_WHAT THE EXERCISE ASKS_
Every line of the data below should be repeated exactly, and no picture should be copied.

■ ■ ■

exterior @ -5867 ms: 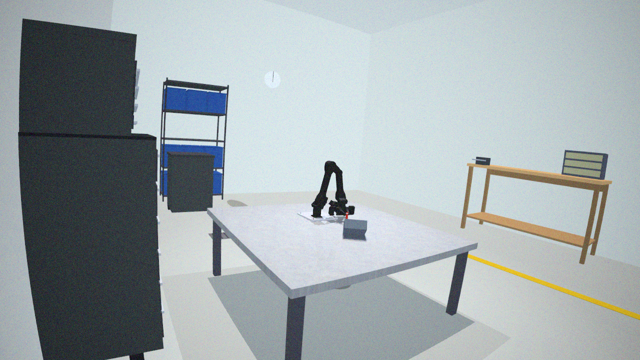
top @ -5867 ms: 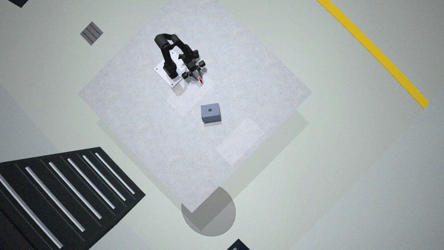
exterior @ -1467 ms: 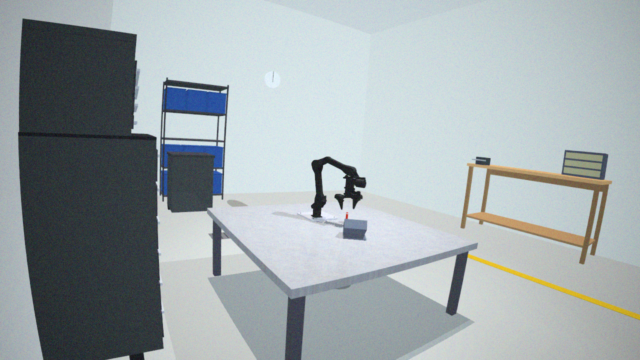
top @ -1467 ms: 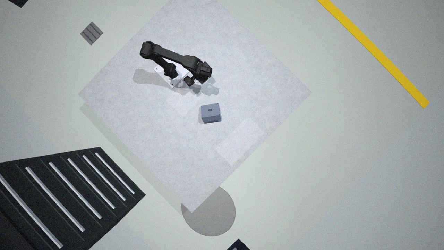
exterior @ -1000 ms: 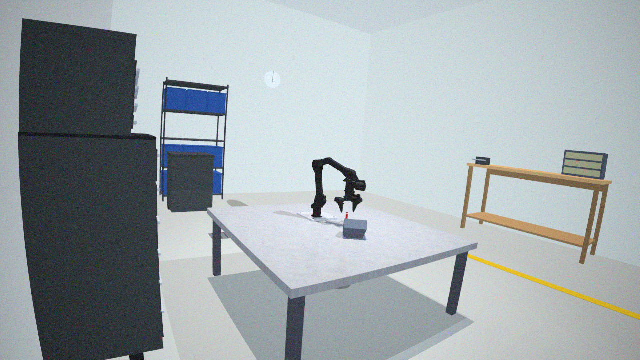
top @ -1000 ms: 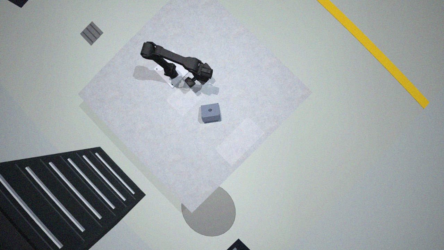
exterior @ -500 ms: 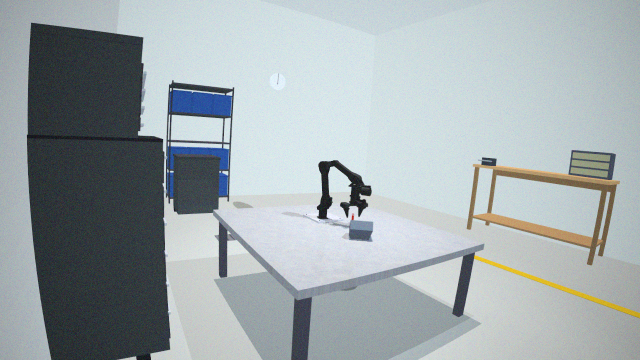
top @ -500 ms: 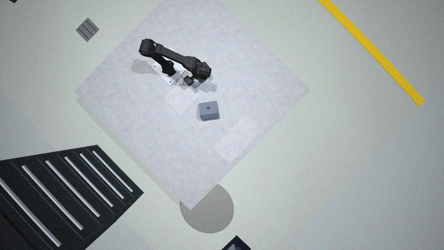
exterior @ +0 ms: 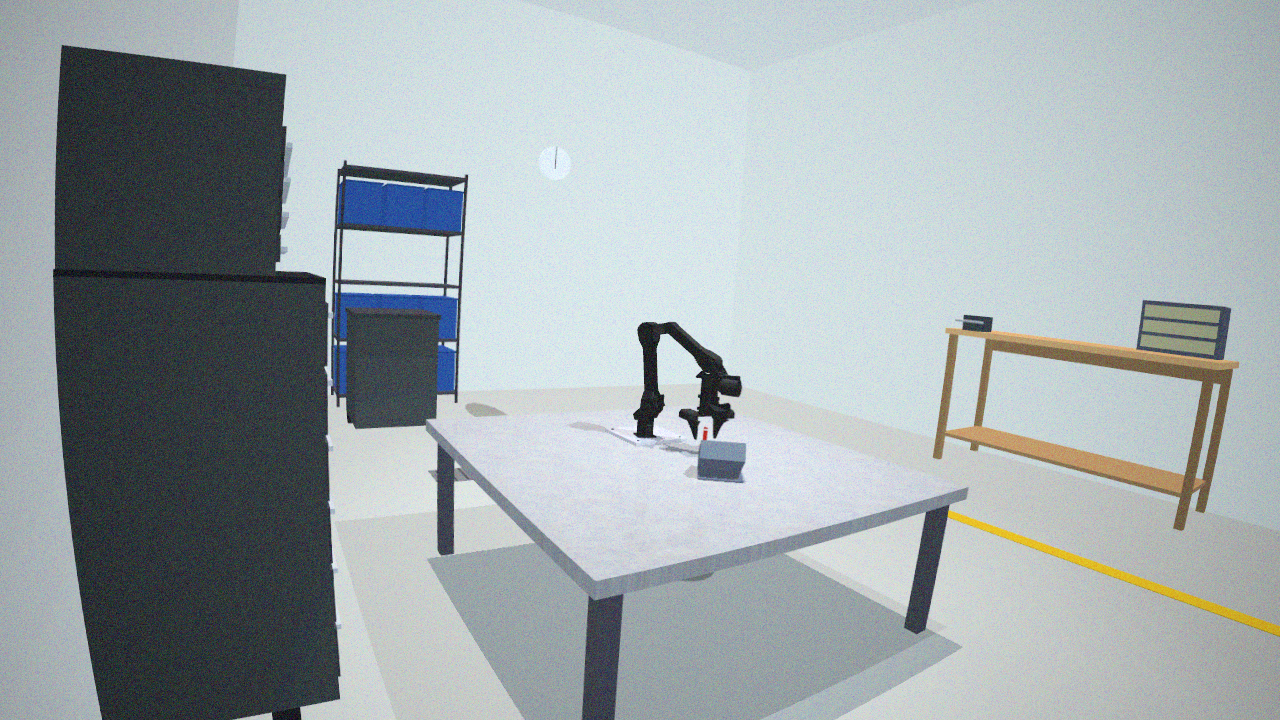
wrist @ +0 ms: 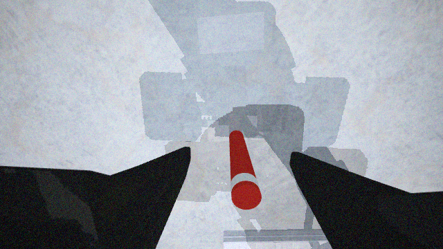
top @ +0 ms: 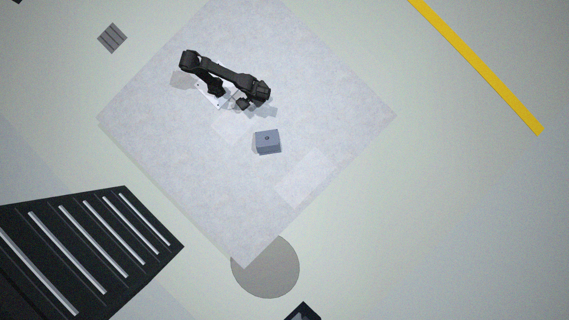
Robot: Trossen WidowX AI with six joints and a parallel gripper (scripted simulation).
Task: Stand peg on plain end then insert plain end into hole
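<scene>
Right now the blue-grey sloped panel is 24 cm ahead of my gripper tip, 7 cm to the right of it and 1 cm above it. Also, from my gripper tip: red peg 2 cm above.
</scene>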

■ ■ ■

_RESULT OF THE TASK_
exterior @ -5867 ms: 
top @ -5867 ms: 
exterior @ -1467 ms: 
top @ -1467 ms: 
exterior @ -1000 ms: 
top @ -1000 ms: 
exterior @ -500 ms: 
top @ -500 ms: 
exterior @ +0 ms: 
wrist @ +0 ms: 
top @ +0 ms: 
Robot: Trossen WidowX AI with six joints and a parallel gripper (scripted simulation).
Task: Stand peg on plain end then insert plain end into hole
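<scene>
Right now the blue-grey sloped panel is 24 cm ahead of my gripper tip, 7 cm to the right of it and 1 cm above it. Also, from my gripper tip: red peg 2 cm above.
</scene>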

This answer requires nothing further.